What you should do: Return the entire listing, character for character.

Provided data:
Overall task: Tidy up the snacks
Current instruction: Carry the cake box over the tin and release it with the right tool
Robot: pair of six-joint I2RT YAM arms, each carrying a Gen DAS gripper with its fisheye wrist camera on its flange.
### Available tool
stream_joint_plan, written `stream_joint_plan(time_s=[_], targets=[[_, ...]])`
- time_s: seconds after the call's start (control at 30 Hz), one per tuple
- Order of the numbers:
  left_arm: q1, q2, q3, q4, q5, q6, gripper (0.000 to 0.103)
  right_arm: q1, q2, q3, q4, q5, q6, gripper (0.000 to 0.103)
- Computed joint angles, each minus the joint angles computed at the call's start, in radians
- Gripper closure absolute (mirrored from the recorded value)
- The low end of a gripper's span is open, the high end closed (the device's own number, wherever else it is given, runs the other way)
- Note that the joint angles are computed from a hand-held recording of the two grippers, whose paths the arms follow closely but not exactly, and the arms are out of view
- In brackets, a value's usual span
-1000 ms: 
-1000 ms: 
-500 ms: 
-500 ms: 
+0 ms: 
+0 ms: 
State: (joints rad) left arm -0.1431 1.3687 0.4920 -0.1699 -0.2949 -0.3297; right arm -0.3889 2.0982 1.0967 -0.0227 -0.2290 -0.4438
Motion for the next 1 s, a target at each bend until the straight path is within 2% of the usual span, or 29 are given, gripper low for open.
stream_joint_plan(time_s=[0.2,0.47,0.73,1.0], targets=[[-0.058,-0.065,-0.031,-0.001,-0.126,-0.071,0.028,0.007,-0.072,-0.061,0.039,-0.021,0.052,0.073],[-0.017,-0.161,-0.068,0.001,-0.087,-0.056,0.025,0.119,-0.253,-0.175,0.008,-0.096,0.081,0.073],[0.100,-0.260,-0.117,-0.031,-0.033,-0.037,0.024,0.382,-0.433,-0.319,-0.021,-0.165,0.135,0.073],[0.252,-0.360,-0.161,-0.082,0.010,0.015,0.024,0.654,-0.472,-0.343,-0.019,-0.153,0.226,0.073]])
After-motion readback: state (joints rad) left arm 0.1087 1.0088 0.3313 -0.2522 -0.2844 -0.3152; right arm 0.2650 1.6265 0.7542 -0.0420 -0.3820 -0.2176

Output for this exercise:
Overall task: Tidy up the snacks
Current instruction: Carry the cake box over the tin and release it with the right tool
Robot: pair of six-joint I2RT YAM arms, each carrying a Gen DAS gripper with its fisheye wrist camera on its flange.
### Available tool
stream_joint_plan, written `stream_joint_plan(time_s=[_], targets=[[_, ...]])`
- time_s: seconds after the call's start (control at 30 Hz), one per tuple
- Order of the numbers:
  left_arm: q1, q2, q3, q4, q5, q6, gripper (0.000 to 0.103)
  right_arm: q1, q2, q3, q4, q5, q6, gripper (0.000 to 0.103)
- Computed joint angles, each minus the joint angles computed at the call's start, in radians
- Gripper closure absolute (mirrored from the recorded value)
- The low end of a gripper's span is open, the high end closed (the device's own number, wherever else it is given, runs the other way)
- Note that the joint angles are computed from a hand-held recording of the two grippers, whose paths the arms follow closely but not exactly, and the arms are out of view
- In brackets, a value's usual span
-1000 ms: 
-1000 ms: 
-500 ms: 
-500 ms: 
+0 ms: 
+0 ms: 
State: (joints rad) left arm -0.1431 1.3687 0.4920 -0.1699 -0.2949 -0.3297; right arm -0.3889 2.0982 1.0967 -0.0227 -0.2290 -0.4438
Motion for the next 1 s, a target at each bend until the straight path is within 2% of the usual span, or 29 are given, gripper low for open.
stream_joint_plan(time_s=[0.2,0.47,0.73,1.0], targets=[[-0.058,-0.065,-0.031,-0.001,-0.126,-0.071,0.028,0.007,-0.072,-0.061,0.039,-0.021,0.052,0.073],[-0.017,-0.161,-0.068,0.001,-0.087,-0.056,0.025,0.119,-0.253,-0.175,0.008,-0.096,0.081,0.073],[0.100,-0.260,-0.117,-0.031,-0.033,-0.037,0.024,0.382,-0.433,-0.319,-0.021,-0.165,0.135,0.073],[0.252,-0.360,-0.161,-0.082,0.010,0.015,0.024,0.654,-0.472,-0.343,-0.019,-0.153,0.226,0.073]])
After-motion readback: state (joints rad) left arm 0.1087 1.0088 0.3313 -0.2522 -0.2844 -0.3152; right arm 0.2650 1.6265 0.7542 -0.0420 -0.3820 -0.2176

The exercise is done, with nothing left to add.